Exercise requirements |
Could you please repeat the data below word for word?

##### Available data #####

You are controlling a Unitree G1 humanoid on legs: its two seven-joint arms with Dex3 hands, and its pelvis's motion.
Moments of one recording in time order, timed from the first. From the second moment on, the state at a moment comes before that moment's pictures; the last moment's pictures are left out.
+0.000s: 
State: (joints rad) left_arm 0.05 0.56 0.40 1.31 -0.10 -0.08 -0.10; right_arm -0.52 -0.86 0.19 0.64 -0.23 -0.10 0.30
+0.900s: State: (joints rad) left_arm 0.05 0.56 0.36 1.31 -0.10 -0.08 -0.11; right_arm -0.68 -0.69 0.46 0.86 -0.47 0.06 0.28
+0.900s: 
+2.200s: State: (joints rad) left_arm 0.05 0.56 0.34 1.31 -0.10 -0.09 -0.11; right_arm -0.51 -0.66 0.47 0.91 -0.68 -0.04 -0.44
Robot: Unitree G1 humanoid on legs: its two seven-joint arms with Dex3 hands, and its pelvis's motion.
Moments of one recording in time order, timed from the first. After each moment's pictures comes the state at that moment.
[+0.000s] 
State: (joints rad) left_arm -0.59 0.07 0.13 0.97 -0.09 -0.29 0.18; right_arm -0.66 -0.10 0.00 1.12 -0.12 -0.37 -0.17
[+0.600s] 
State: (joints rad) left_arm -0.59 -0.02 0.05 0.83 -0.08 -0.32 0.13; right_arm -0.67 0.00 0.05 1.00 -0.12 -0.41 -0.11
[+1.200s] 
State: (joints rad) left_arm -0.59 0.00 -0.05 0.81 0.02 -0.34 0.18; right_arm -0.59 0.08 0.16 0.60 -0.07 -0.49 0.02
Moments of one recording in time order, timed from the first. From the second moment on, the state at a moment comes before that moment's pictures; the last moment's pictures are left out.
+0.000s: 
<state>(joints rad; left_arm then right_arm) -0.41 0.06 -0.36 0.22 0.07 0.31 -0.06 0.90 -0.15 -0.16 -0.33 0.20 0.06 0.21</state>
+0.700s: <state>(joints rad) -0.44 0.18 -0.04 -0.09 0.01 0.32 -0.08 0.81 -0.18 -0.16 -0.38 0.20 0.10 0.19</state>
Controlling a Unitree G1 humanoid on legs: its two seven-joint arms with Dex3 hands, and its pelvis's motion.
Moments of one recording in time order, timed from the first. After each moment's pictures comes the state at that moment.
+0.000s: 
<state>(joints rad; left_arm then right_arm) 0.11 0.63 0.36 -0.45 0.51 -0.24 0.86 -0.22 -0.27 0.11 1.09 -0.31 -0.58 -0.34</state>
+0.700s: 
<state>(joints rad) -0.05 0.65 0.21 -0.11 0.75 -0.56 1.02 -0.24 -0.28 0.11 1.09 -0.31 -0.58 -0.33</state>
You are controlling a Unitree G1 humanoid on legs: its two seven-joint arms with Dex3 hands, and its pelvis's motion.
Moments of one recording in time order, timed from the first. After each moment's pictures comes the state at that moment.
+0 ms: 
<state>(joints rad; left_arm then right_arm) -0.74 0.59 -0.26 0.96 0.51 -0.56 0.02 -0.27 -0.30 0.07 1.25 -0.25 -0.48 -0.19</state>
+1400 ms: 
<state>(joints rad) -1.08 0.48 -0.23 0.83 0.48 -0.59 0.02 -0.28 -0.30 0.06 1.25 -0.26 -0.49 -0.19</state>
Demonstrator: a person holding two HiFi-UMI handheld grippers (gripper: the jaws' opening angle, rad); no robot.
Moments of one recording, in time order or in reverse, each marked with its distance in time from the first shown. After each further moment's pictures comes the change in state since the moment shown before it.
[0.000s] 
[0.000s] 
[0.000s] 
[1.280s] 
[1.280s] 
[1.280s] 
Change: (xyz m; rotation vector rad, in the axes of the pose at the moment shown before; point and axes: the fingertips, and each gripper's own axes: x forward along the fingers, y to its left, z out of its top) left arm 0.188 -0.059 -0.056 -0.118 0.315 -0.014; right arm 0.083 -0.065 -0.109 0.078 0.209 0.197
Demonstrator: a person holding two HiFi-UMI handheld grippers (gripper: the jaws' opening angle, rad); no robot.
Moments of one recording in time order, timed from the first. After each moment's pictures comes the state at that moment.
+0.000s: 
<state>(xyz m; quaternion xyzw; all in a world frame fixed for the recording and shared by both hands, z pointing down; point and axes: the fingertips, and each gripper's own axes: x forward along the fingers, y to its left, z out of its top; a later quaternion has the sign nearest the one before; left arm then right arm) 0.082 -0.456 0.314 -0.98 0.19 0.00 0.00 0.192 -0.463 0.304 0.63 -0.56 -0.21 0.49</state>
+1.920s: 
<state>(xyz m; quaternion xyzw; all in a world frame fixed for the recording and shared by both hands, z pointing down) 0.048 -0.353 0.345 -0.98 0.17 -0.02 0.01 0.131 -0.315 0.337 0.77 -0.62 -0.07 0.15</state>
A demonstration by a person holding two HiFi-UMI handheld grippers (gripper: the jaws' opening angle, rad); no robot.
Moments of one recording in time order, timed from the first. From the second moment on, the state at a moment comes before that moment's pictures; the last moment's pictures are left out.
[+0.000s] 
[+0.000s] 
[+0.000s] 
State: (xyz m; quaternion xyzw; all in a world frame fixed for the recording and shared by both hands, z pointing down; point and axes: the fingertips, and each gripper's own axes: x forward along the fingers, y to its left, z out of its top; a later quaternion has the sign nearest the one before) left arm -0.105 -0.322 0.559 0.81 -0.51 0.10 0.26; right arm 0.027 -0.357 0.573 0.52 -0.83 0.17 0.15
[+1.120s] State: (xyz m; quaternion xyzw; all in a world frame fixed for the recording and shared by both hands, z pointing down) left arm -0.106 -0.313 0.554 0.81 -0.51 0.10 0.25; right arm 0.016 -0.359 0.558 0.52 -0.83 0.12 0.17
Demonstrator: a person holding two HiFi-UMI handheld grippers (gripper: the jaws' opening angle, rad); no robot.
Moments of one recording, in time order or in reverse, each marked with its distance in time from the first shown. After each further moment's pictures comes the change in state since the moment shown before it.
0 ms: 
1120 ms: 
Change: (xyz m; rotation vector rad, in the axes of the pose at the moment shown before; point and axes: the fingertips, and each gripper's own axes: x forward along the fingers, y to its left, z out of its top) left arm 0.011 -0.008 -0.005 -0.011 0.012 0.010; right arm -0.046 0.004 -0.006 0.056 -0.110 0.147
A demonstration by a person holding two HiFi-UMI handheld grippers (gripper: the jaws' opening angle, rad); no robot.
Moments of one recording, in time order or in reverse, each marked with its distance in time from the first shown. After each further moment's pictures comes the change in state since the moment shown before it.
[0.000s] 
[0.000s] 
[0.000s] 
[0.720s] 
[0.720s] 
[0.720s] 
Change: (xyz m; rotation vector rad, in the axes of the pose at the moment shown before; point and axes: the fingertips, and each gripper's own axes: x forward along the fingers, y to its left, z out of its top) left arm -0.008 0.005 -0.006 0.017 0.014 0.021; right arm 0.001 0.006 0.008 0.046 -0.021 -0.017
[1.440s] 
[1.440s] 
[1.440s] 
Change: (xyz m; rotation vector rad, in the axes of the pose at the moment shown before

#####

Result for this task |
You are controlling a Unitree G1 humanoid on legs: its two seven-joint arms with Dex3 hands, and its pelvis's motion.
Moments of one recording in time order, timed from the first. From the second moment on, the state at a moment comes before that moment's pictures; the last moment's pictures are left out.
+0.000s: 
State: (joints rad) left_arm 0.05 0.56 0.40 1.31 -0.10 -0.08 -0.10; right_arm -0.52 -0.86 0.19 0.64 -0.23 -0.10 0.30
+0.900s: State: (joints rad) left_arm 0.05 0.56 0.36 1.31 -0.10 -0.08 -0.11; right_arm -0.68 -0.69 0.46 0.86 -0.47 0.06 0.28
+0.900s: 
+2.200s: State: (joints rad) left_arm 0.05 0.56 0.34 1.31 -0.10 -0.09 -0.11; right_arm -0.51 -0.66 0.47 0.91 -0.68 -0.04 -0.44
Robot: Unitree G1 humanoid on legs: its two seven-joint arms with Dex3 hands, and its pelvis's motion.
Moments of one recording in time order, timed from the first. After each moment's pictures comes the state at that moment.
[+0.000s] 
State: (joints rad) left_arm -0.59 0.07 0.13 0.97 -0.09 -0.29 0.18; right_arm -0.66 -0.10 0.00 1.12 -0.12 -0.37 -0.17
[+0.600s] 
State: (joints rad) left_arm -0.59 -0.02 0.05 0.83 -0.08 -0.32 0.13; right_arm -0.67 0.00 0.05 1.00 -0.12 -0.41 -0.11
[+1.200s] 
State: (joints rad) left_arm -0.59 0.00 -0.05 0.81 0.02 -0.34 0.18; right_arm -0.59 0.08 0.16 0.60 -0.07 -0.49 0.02
Moments of one recording in time order, timed from the first. From the second moment on, the state at a moment comes before that moment's pictures; the last moment's pictures are left out.
+0.000s: 
<state>(joints rad; left_arm then right_arm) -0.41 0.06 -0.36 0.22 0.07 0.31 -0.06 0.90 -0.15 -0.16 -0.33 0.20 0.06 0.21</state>
+0.700s: <state>(joints rad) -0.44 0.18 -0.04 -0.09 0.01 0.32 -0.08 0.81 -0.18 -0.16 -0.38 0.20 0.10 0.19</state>
Controlling a Unitree G1 humanoid on legs: its two seven-joint arms with Dex3 hands, and its pelvis's motion.
Moments of one recording in time order, timed from the first. After each moment's pictures comes the state at that moment.
+0.000s: 
<state>(joints rad; left_arm then right_arm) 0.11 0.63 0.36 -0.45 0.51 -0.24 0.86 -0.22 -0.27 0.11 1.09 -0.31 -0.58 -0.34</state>
+0.700s: 
<state>(joints rad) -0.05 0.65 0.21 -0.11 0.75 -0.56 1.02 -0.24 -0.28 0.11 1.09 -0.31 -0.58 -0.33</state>
You are controlling a Unitree G1 humanoid on legs: its two seven-joint arms with Dex3 hands, and its pelvis's motion.
Moments of one recording in time order, timed from the first. After each moment's pictures comes the state at that moment.
+0 ms: 
<state>(joints rad; left_arm then right_arm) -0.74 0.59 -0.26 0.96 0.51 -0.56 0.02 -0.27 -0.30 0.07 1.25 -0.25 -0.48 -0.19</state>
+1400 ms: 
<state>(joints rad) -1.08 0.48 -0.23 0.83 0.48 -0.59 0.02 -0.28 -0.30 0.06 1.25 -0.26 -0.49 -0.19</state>
Demonstrator: a person holding two HiFi-UMI handheld grippers (gripper: the jaws' opening angle, rad); no robot.
Moments of one recording, in time order or in reverse, each marked with its distance in time from the first shown. After each further moment's pictures comes the change in state since the moment shown before it.
[0.000s] 
[0.000s] 
[0.000s] 
[1.280s] 
[1.280s] 
[1.280s] 
Change: (xyz m; rotation vector rad, in the axes of the pose at the moment shown before; point and axes: the fingertips, and each gripper's own axes: x forward along the fingers, y to its left, z out of its top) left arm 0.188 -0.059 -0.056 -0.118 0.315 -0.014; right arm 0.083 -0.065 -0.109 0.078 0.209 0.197
Demonstrator: a person holding two HiFi-UMI handheld grippers (gripper: the jaws' opening angle, rad); no robot.
Moments of one recording in time order, timed from the first. After each moment's pictures comes the state at that moment.
+0.000s: 
<state>(xyz m; quaternion xyzw; all in a world frame fixed for the recording and shared by both hands, z pointing down; point and axes: the fingertips, and each gripper's own axes: x forward along the fingers, y to its left, z out of its top; a later quaternion has the sign nearest the one before; left arm then right arm) 0.082 -0.456 0.314 -0.98 0.19 0.00 0.00 0.192 -0.463 0.304 0.63 -0.56 -0.21 0.49</state>
+1.920s: 
<state>(xyz m; quaternion xyzw; all in a world frame fixed for the recording and shared by both hands, z pointing down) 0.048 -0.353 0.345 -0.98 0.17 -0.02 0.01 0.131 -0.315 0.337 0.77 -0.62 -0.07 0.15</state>
A demonstration by a person holding two HiFi-UMI handheld grippers (gripper: the jaws' opening angle, rad); no robot.
Moments of one recording in time order, timed from the first. From the second moment on, the state at a moment comes before that moment's pictures; the last moment's pictures are left out.
[+0.000s] 
[+0.000s] 
[+0.000s] 
State: (xyz m; quaternion xyzw; all in a world frame fixed for the recording and shared by both hands, z pointing down; point and axes: the fingertips, and each gripper's own axes: x forward along the fingers, y to its left, z out of its top; a later quaternion has the sign nearest the one before) left arm -0.105 -0.322 0.559 0.81 -0.51 0.10 0.26; right arm 0.027 -0.357 0.573 0.52 -0.83 0.17 0.15
[+1.120s] State: (xyz m; quaternion xyzw; all in a world frame fixed for the recording and shared by both hands, z pointing down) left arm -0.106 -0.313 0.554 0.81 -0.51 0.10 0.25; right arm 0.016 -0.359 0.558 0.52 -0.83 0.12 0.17
Demonstrator: a person holding two HiFi-UMI handheld grippers (gripper: the jaws' opening angle, rad); no robot.
Moments of one recording, in time order or in reverse, each marked with its distance in time from the first shown. After each further moment's pictures comes the change in state since the moment shown before it.
0 ms: 
1120 ms: 
Change: (xyz m; rotation vector rad, in the axes of the pose at the moment shown before; point and axes: the fingertips, and each gripper's own axes: x forward along the fingers, y to its left, z out of its top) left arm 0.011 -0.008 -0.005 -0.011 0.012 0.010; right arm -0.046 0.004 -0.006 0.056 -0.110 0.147
A demonstration by a person holding two HiFi-UMI handheld grippers (gripper: the jaws' opening angle, rad); no robot.
Moments of one recording, in time order or in reverse, each marked with its distance in time from the first shown. After each further moment's pictures comes the change in state since the moment shown before it.
[0.000s] 
[0.000s] 
[0.000s] 
[0.720s] 
[0.720s] 
[0.720s] 
Change: (xyz m; rotation vector rad, in the axes of the pose at the moment shown before; point and axes: the fingertips, and each gripper's own axes: x forward along the fingers, y to its left, z out of its top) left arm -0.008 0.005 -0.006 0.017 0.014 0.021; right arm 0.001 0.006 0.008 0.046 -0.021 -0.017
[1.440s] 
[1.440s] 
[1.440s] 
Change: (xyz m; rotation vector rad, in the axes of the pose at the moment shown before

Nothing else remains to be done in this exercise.